• Assignment:
Please return every record exactly, with no pictures included.

Dataset items:
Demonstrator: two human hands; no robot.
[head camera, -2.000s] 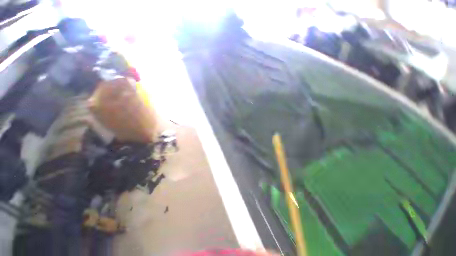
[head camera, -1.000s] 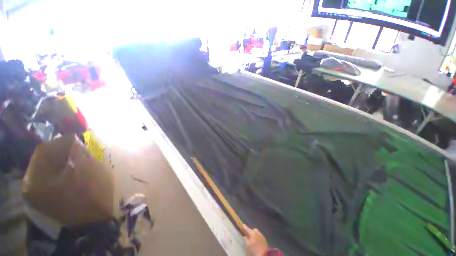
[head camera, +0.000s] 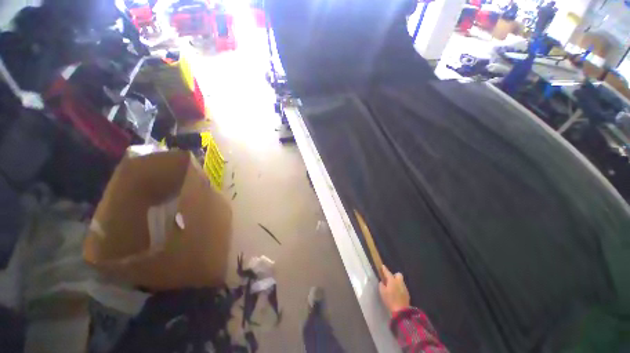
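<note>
My right hand (head camera: 394, 291), in a red plaid sleeve, is shut on one end of the wooden strip (head camera: 369, 238). The strip lies along the near left side of the black fabric (head camera: 476, 179), just inside the table's pale edge rail (head camera: 334, 210). The fabric covers the table, with long folds running lengthwise. It rises as a dark sheet (head camera: 338, 52) at the far end. Faint green light shows on the fabric at the lower right. My left hand is not in view.
An open cardboard box (head camera: 200, 238) stands on the floor to the left, beside a yellow basket (head camera: 213, 162) and dark cloth heaps (head camera: 41, 124). Scraps (head camera: 262, 286) lie on the floor near a foot (head camera: 316, 298). Side tables with bundles stand at the upper right.
The view has moved toward the table's far end. The hand and strip have shifted right and up in the picture. Most of the green light and the overhead screen have left the view.
</note>
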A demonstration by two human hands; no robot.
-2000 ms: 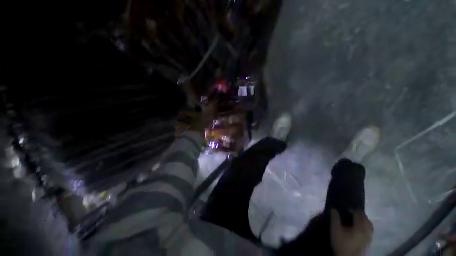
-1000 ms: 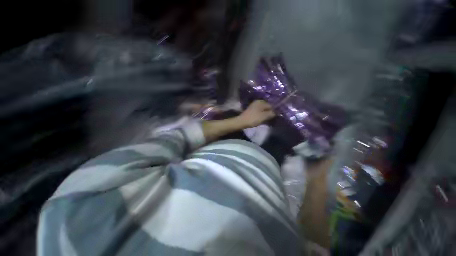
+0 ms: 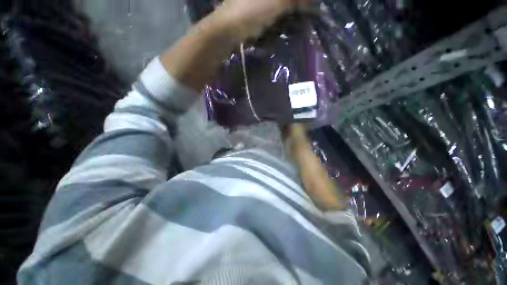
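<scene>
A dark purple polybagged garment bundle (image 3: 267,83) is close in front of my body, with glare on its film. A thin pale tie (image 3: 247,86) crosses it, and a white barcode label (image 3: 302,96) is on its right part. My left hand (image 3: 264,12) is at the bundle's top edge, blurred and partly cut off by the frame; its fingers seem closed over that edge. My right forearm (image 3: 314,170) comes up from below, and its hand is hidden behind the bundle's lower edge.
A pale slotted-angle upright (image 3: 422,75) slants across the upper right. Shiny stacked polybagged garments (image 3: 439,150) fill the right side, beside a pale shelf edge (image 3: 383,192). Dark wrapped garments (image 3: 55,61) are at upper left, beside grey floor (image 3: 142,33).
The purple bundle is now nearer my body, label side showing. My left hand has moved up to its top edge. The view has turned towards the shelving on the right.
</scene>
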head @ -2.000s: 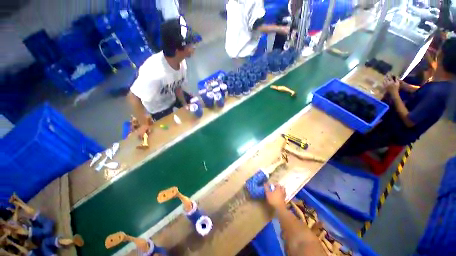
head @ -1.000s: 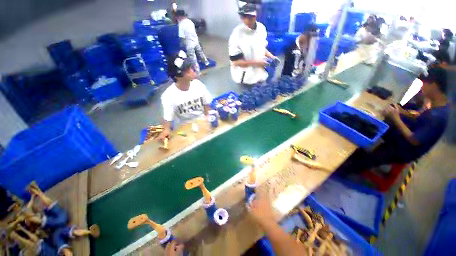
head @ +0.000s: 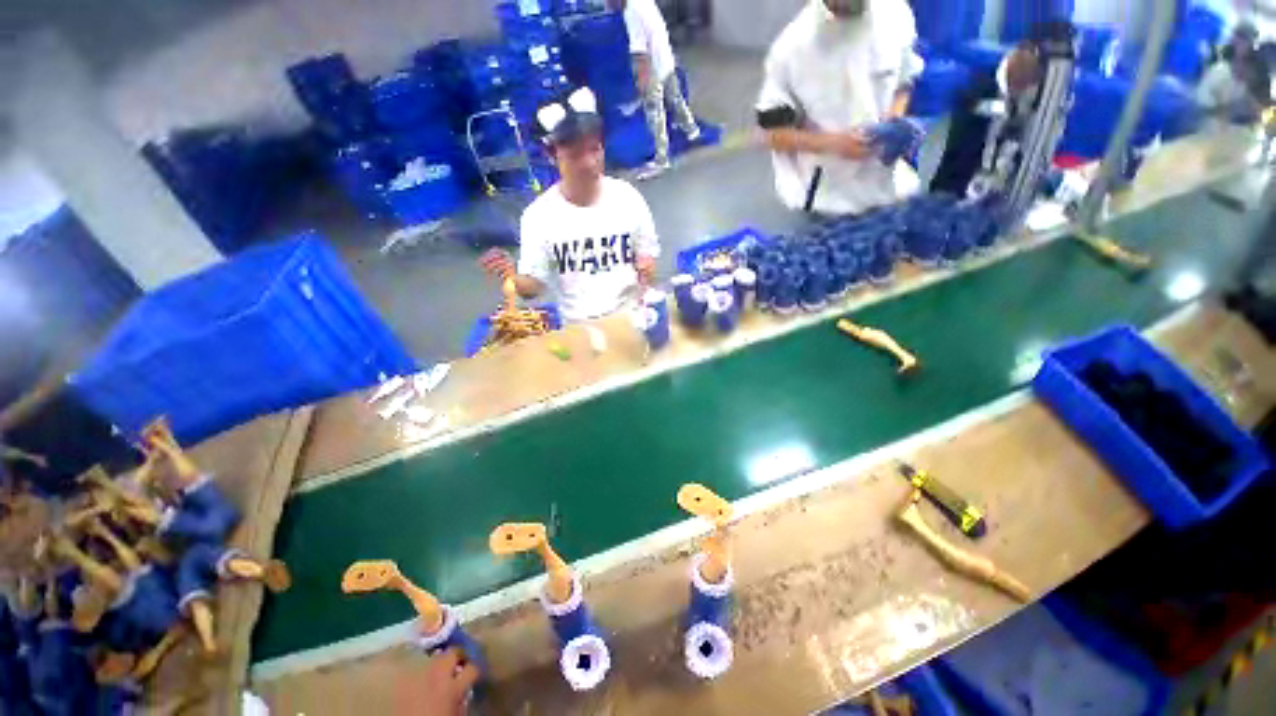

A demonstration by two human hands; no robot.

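Note:
Three half-fitted lower bodies stand on the brown bench ledge beside the green belt, each with one tan leg pointing up and its sole on top. The right one and the middle one show an empty white-ringed opening facing me. My left hand, cut off by the bottom edge, grips the blue part of the left half-fitted lower body; its fingers are blurred. My right hand is not in view.
A loose tan leg and a yellow-black knife lie at right, near a crate of dark parts. Fitted bodies are heaped at left. Another leg lies on the belt. People stand across it.
My right hand has left the picture after standing the third blue piece upright beside the others. My left hand has come in at the left piece. The view has swung, shifting the scene.

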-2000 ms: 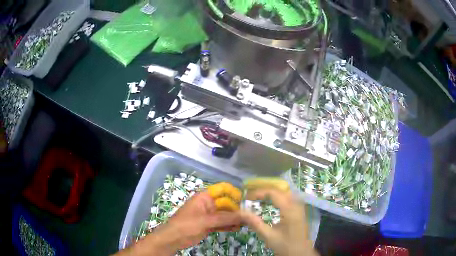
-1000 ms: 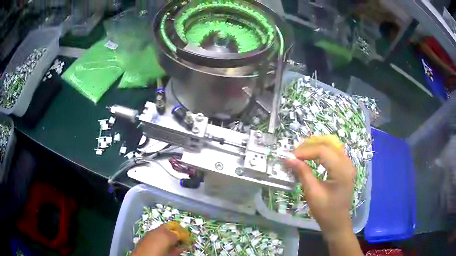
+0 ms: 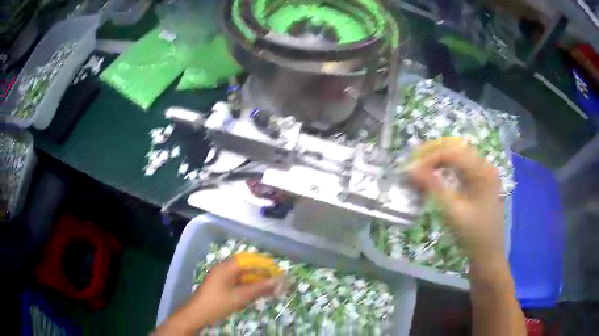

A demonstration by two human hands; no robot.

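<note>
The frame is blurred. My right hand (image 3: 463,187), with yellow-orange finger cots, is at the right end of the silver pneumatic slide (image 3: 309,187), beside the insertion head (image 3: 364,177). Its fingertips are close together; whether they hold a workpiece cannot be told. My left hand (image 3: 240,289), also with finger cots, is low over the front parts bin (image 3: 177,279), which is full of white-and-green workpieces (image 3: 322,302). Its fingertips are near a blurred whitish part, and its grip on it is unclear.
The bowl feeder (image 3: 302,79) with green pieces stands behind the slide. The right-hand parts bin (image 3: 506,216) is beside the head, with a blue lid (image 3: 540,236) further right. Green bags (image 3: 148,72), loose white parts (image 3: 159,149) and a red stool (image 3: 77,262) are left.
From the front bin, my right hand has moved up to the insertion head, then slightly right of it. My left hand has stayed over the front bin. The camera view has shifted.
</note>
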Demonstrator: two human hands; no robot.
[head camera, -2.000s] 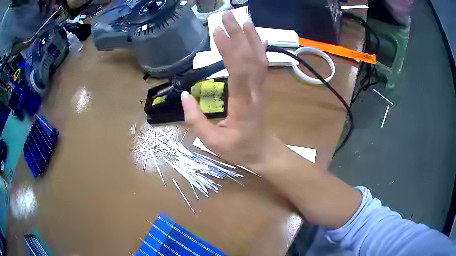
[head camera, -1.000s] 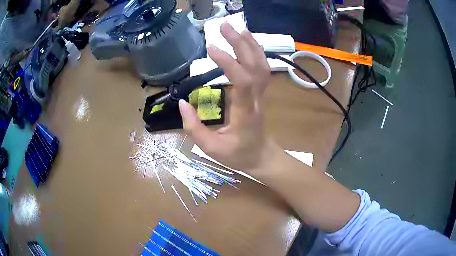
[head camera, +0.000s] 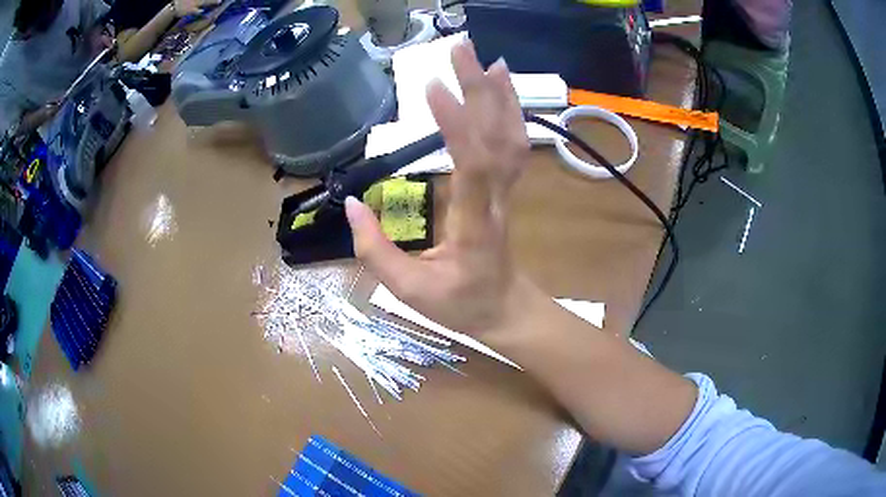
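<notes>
My right hand (head camera: 466, 214) is raised over the bench with its fingers apart and holds nothing. Behind it, the soldering iron (head camera: 389, 163) rests at the black stand (head camera: 321, 243) with yellow sponge (head camera: 403, 209); the hand hides part of the cable. A loose pile of silver tabbing ribbon offcuts (head camera: 364, 340) lies on the table, left of my wrist. A blue solar cell (head camera: 335, 474) is cut off by the bottom edge. My left hand is not in view.
A grey machine with a round slotted top (head camera: 316, 97) stands at the back. White ring (head camera: 597, 142), orange strip (head camera: 646, 110) and dark box (head camera: 554, 44) are back right. Blue cells (head camera: 83, 309) lie left. Green stool (head camera: 763, 92) is right. Another person's sleeve (head camera: 49, 58) shows top left.
The view has shifted slightly, so bench items sit a little lower in the picture. My right hand stays raised and open in nearly the same pose.
</notes>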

• Written solution:
Demonstrator: two human hands; no robot.
[head camera, -2.000s] 
[head camera, -1.000s] 
[head camera, +0.000s] 
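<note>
My right hand (head camera: 394, 291), in a red plaid sleeve, is shut on one end of the wooden strip (head camera: 369, 238). The strip lies along the near left side of the black fabric (head camera: 476, 179), just inside the table's pale edge rail (head camera: 334, 210). The fabric covers the table, with long folds running lengthwise. It rises as a dark sheet (head camera: 338, 52) at the far end. Faint green light shows on the fabric at the lower right. My left hand is not in view.
An open cardboard box (head camera: 200, 238) stands on the floor to the left, beside a yellow basket (head camera: 213, 162) and dark cloth heaps (head camera: 41, 124). Scraps (head camera: 262, 286) lie on the floor near a foot (head camera: 316, 298). Side tables with bundles stand at the upper right.
The view has moved toward the table's far end. The hand and strip have shifted right and up in the picture. Most of the green light and the overhead screen have left the view.
</note>
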A demonstration by two human hands; no robot.
-2000 ms: 
-1000 ms: 
+0 ms: 
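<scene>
A dark purple polybagged garment bundle (image 3: 267,83) is close in front of my body, with glare on its film. A thin pale tie (image 3: 247,86) crosses it, and a white barcode label (image 3: 302,96) is on its right part. My left hand (image 3: 264,12) is at the bundle's top edge, blurred and partly cut off by the frame; its fingers seem closed over that edge. My right forearm (image 3: 314,170) comes up from below, and its hand is hidden behind the bundle's lower edge.
A pale slotted-angle upright (image 3: 422,75) slants across the upper right. Shiny stacked polybagged garments (image 3: 439,150) fill the right side, beside a pale shelf edge (image 3: 383,192). Dark wrapped garments (image 3: 55,61) are at upper left, beside grey floor (image 3: 142,33).
The purple bundle is now nearer my body, label side showing. My left hand has moved up to its top edge. The view has turned towards the shelving on the right.
</scene>
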head @ -2.000s: 
head @ -1.000s: 
head @ +0.000s: 

A demonstration by two human hands; no robot.

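Note:
Three half-fitted lower bodies stand on the brown bench ledge beside the green belt, each with one tan leg pointing up and its sole on top. The right one and the middle one show an empty white-ringed opening facing me. My left hand, cut off by the bottom edge, grips the blue part of the left half-fitted lower body; its fingers are blurred. My right hand is not in view.
A loose tan leg and a yellow-black knife lie at right, near a crate of dark parts. Fitted bodies are heaped at left. Another leg lies on the belt. People stand across it.
My right hand has left the picture after standing the third blue piece upright beside the others. My left hand has come in at the left piece. The view has swung, shifting the scene.
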
-2000 ms: 
-1000 ms: 
+0 ms: 

A demonstration by two human hands; no robot.

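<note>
The frame is blurred. My right hand (image 3: 463,187), with yellow-orange finger cots, is at the right end of the silver pneumatic slide (image 3: 309,187), beside the insertion head (image 3: 364,177). Its fingertips are close together; whether they hold a workpiece cannot be told. My left hand (image 3: 240,289), also with finger cots, is low over the front parts bin (image 3: 177,279), which is full of white-and-green workpieces (image 3: 322,302). Its fingertips are near a blurred whitish part, and its grip on it is unclear.
The bowl feeder (image 3: 302,79) with green pieces stands behind the slide. The right-hand parts bin (image 3: 506,216) is beside the head, with a blue lid (image 3: 540,236) further right. Green bags (image 3: 148,72), loose white parts (image 3: 159,149) and a red stool (image 3: 77,262) are left.
From the front bin, my right hand has moved up to the insertion head, then slightly right of it. My left hand has stayed over the front bin. The camera view has shifted.
</note>
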Demonstrator: two human hands; no robot.
[head camera, -2.000s] 
[head camera, -1.000s] 
[head camera, +0.000s] 
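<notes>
My right hand (head camera: 466, 214) is raised over the bench with its fingers apart and holds nothing. Behind it, the soldering iron (head camera: 389, 163) rests at the black stand (head camera: 321, 243) with yellow sponge (head camera: 403, 209); the hand hides part of the cable. A loose pile of silver tabbing ribbon offcuts (head camera: 364, 340) lies on the table, left of my wrist. A blue solar cell (head camera: 335, 474) is cut off by the bottom edge. My left hand is not in view.
A grey machine with a round slotted top (head camera: 316, 97) stands at the back. White ring (head camera: 597, 142), orange strip (head camera: 646, 110) and dark box (head camera: 554, 44) are back right. Blue cells (head camera: 83, 309) lie left. Green stool (head camera: 763, 92) is right. Another person's sleeve (head camera: 49, 58) shows top left.
The view has shifted slightly, so bench items sit a little lower in the picture. My right hand stays raised and open in nearly the same pose.
</notes>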

The output is finished and nothing more is needed.